Obviously inspired by – well, to be more accurate, given the green light because of the success of the not-too-similar – the Bunkers of All in the Family, meet the Boyles. Dad Harry owns a company that makes restaurant supply equipment, is voiced by soon to be a much better-known TV dad, Tom Bosley of Happy Days, and every episode I watched revolved around him and his reactions to his family without exception. I wonder if that was in his contract. Wife Irma (Joanie Gerber, one of the busiest voice actors of her day, so much so that when somebody doesn’t know who voiced a female and they know it wasn’t June Foray or Bea Benaderet, they slap Joanie’s voice on their credit). The two sons, an older one named Chet who won’t work because he can’t find anything “meaningful” (leading to some pointed criticisms from dad, many repeated verbatim throughout the length of the series) and precocious younger son Jamie, seem to have been voiced by various actors through the episodes we previewed. There’s also a chubby feminist, overly annoying daughter named Alice, voiced by Kristina Holland. The requisite TV sitcom wacky neighbor, Ralph, is played by Jack Burns, who like Paul Lynde and Hans Conried pretty much only had one cartoon voice but we never cared, they’re all funny. Ralph, who 30 years later would be the type of character who would be the star of a TV show and not a supporting character, is a man of great prejudices and fears and of little sense. Various voices are performed by comic actor Lennie Weinrib and as the series wore on, several guest stars popped up, notably Don Knotts, Joe E. Ross, and Jonathan Winters.

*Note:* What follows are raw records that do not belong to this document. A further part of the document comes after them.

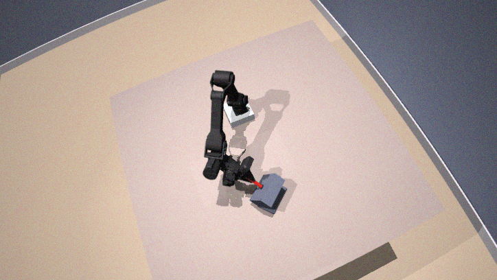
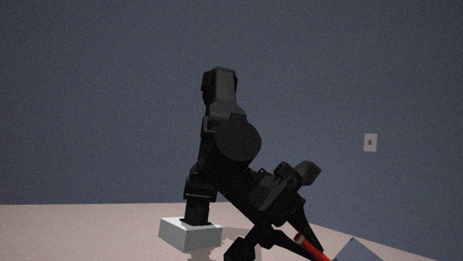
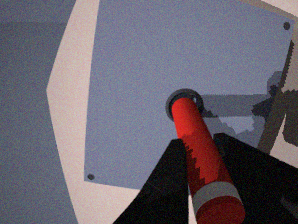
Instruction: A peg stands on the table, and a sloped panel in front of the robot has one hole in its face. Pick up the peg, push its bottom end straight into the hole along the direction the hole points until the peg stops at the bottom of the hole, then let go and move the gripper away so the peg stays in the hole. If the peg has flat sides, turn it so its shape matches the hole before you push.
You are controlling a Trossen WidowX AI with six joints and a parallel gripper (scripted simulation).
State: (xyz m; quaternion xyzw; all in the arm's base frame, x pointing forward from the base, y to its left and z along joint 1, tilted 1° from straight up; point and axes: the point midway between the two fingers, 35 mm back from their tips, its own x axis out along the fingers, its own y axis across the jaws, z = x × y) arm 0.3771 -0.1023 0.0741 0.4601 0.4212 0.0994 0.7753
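My gripper tip is now 40 mm short of the sloped panel, 40 mm to the right of it and 40 mm above it. Round my gripper tip: red round peg 10 mm behind, 10 mm to the right, 10 mm above.
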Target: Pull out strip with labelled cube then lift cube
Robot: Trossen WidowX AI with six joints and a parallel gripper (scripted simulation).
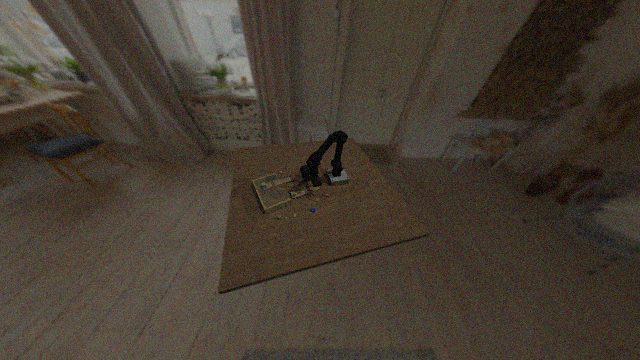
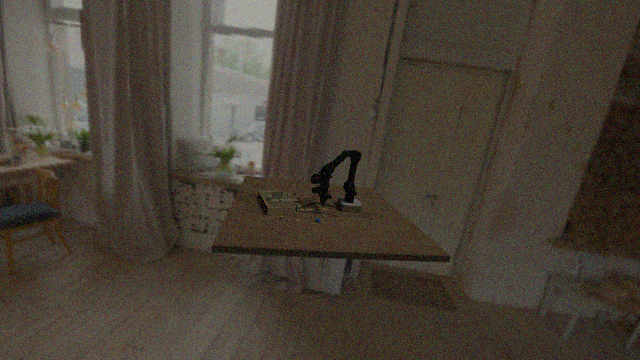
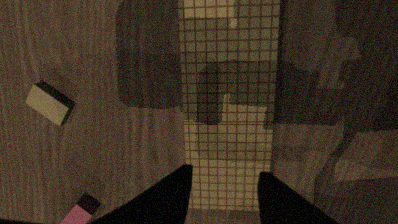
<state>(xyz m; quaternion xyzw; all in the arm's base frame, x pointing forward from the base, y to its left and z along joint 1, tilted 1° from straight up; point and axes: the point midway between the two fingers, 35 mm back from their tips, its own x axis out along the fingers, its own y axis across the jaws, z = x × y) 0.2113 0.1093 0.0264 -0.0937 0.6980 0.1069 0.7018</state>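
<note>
The pale gridded strip lies 60 mm ahead of my gripper tip, 20 mm to the left of it and 40 mm below it.
</note>
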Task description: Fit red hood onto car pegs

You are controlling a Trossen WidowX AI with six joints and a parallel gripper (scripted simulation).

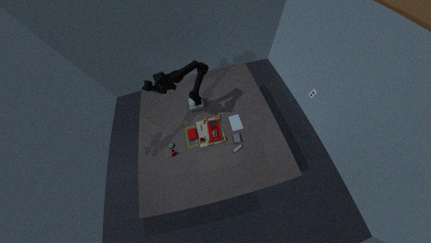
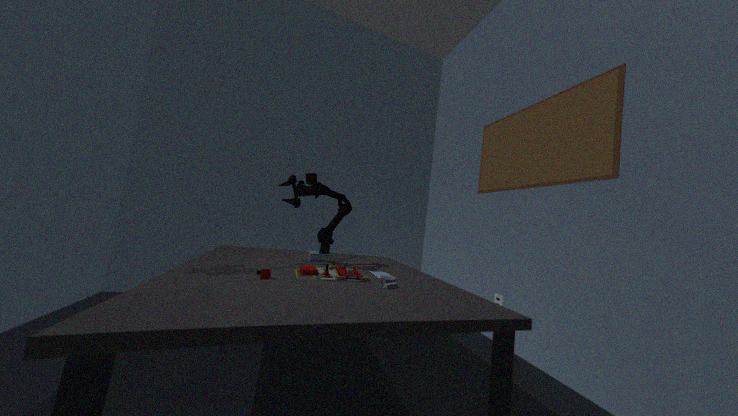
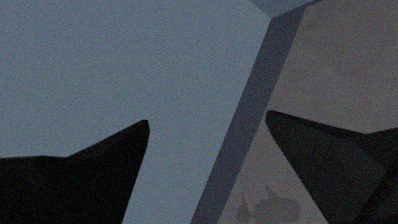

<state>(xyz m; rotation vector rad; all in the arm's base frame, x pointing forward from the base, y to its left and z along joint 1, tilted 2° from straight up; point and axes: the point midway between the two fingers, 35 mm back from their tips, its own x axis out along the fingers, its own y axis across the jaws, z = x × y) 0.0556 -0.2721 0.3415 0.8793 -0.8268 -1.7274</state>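
The red hood is 260 mm ahead of my gripper tip, 210 mm to the left of it and 380 mm below it. Also, from my gripper tip: white plate (230 mm ahead, 610 mm to the left, 390 mm below).
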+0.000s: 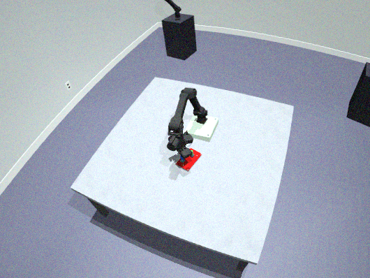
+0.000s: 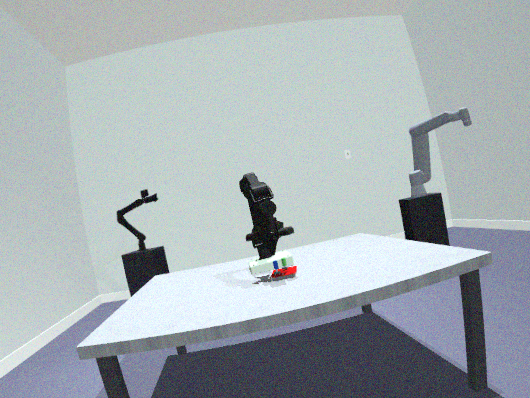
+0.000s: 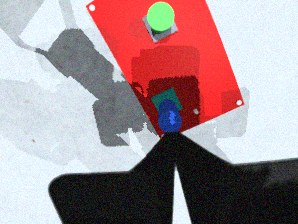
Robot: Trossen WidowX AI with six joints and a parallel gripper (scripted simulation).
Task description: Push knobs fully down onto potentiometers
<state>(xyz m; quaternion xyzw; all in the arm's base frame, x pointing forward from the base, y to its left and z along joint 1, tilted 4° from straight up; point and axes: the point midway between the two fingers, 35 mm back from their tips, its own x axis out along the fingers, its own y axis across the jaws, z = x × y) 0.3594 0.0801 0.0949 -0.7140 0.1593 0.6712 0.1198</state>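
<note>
Now: gripper tip 40 mm above the blue knob. Also, from my gripper tip: green knob 70 mm behind, 30 mm to the left, 50 mm below.
</note>
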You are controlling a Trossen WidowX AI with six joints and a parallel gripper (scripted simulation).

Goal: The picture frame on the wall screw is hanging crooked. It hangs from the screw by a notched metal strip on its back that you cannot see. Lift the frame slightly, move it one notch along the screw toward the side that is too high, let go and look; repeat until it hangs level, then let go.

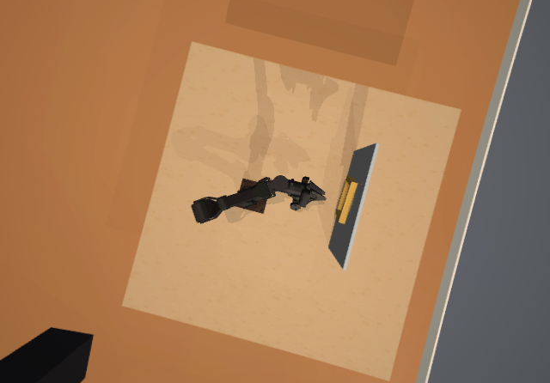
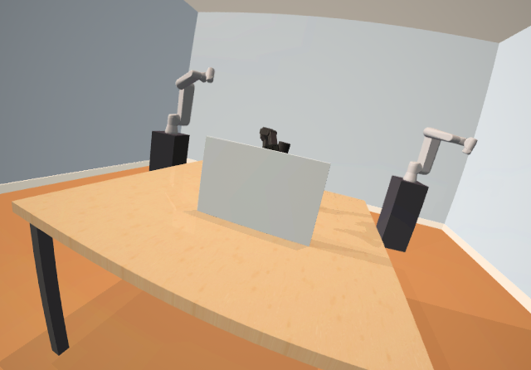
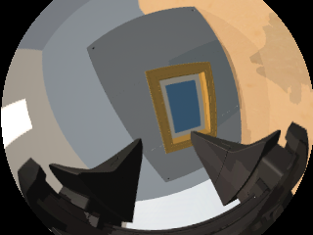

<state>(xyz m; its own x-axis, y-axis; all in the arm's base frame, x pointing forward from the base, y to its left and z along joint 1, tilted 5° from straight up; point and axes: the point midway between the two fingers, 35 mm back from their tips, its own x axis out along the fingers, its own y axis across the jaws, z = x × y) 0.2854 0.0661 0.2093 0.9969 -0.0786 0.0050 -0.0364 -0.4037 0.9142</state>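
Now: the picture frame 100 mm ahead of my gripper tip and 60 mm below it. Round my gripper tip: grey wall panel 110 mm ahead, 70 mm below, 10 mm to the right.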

As would be expected, the humor is early 1970s topical; jokes about feminism, ethnic differences, the battle of the sexes, and the generation gap are the lifeblood of the series, but all presented so good-naturedly that it is hard to imagine anyone getting offended, then or now. Artwise, the backgrounds are presented simply and without a definitive style; the characters are better animated than you’d think although as the show went along, it appears other animators (from other countries, based on the credits) were brought in and Harry and company sometimes seem a bit off guide and the quality of the animation fluctuates, particularly in season 2 – one can imagine that Hanna-Barbera was trying to get enough episodes in the can to ensure a healthy run in syndication. Not sure if 48 episodes achieved the goal, or perhaps it’s just that the show seemed dated, but it has rarely appeared on TV since it ran its course in 1974.

All 48 episodes are presented, complete and uncut of course, across six discs, and the box boasts of two featurettes as bonus material but I couldn’t find ‘em and Internet research suggests they were omitted at the last minute. That aside, it’s another TV obscurity from the folks at Warner Archive and rewatching it, perhaps on a night with The Bob Newhart Show and Mary Tyler Moore reruns, can give off a groovy 1970s vibe.

“I’m the first guy on my block to sire a non-stop eater and a non-start worker!”